Then, 10 months passed, and “it's still with OMB as far as I can tell,” said lawyer and privacy expert Deven McGraw, director of the Health Privacy Project at the Center for Democracy & Technology, a Washington, D.C., think tank, and a member of the federally chartered Health Information Technology Policy Committee and co-chair of its privacy and security subcommittee, called a “tiger team.”
McGraw attributed the long delay in what is likely to be a controversial rule to “election politics,” but she, too, has heard rumblings recently that the final rule will be coming out soon.
“Here's another indication that that may in fact be true,” McGraw said. “In February, there is a HIPAA summit mid-month.” The event schedule calls for regulators to give a talk on the final rule, she said.
The new rule is expected to create more stringent regulations governing the responsibilities and liabilities of “business associates” of HIPAA covered entities.
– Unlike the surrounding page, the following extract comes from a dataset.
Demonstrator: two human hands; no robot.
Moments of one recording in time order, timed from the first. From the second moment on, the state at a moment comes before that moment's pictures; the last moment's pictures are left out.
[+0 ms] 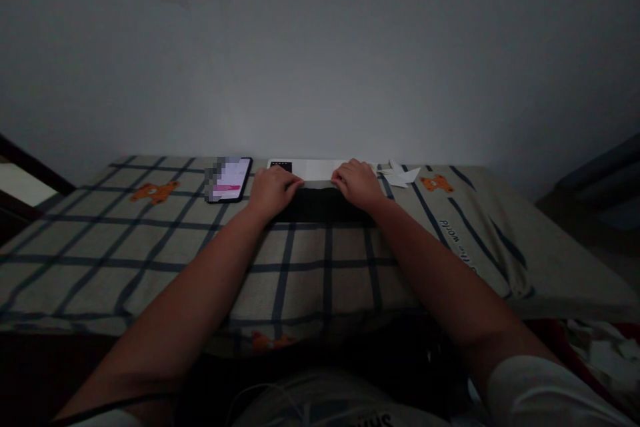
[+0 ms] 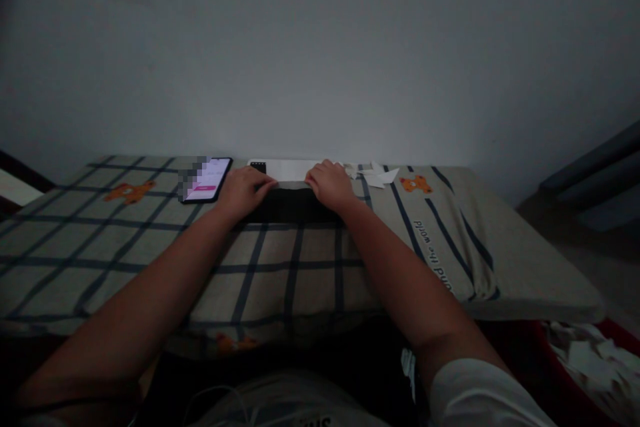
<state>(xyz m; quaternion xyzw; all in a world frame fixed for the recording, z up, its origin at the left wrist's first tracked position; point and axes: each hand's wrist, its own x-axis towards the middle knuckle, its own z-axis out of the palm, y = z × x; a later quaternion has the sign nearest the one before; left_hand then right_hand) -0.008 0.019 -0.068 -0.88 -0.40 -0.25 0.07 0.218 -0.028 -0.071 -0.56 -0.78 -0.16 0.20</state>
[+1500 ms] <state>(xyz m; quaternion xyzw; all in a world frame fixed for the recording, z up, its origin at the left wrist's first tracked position) -0.011 0.025 -0.081 -0.88 -0.42 -0.21 0.09 0.223 -0.024 -0.080 -0.57 -0.79 -0.18 0.14</state>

According to publicly reported healthcare information breach data kept by the Office for Civil Rights, 104 of the 525 larger breaches reported to the agency since September 2009—breaches that exposed the personally identifiable patient records of 500 or more individuals—involved business associates.
Not yet on that list was the recent reported theft of a laptop computer from an employee of Omnicell, a Mountain View, Calif.,-based developer of hospital prescription drug cabinets and a provider of related data servers. On the unencrypted laptop were about 68,000 patient records from hospital systems in Michigan, New Jersey and Virginia.
McGraw said she expects the civil rights office also will to take a second shot at a “harm standard” to determine when public notification of breaches is warranted.
The agency's first attempt at fleshing out a harm standard was smacked down in 2010 by members of the House of Representatives then controlled by Democrats, who essentially accused HHS rule writers of overstepping Congressional authority.
McGraw said the Office for Civil Rights won't shy away from a second attempt at setting a harm standard.
“I think we really gave them some good suggestions,” McGraw said. “Keep in mind, there have been some political shifts since then.”
She also expects the office will address records disclosures for marketing.
“I think the marketing rule is a difficult one,” McGraw said. “There are some significant interests in keeping something like an overall opt out,” that is, where a patient would have to take action to prevent his or her healthcare information from being used for marketing purposes.
The ARRA also says a covered entity or a business associate “shall not directly or indirectly receive remuneration in exchange for any protected health information” without patient consent, subject to a fairly long list of exceptions, including for research, public health and others.
Another tricky requirement in the ARRA is one that attempts to expand patient consent. In 2002, HHS amended the HIPAA privacy rule from one in which consent was required for most data sharing, to one authorizing covered entities to exchange a patient's medical records without their consent for treatment, payment and a broad group of “other” healthcare operations.
The 2009 law says consent is required for the disclosure of patient information to a health plan for payment or health care operations (but not for treatment) if the information to be disclosed “pertains solely to a health care item or service for which the health care provider involved has been paid out of pocket in full.”
In its July 2010 proposed rule, HHS said that “Due to the myriad of treatment interactions between covered entities and individuals, we recognize that this provision may be more difficult to implement in some circumstances than in others.”
How all that will play out in black-and-white rule writing is hard to tell, McGraw said.
“They said, help us figure this out,” she said, “So, the final rule will be a mystery.”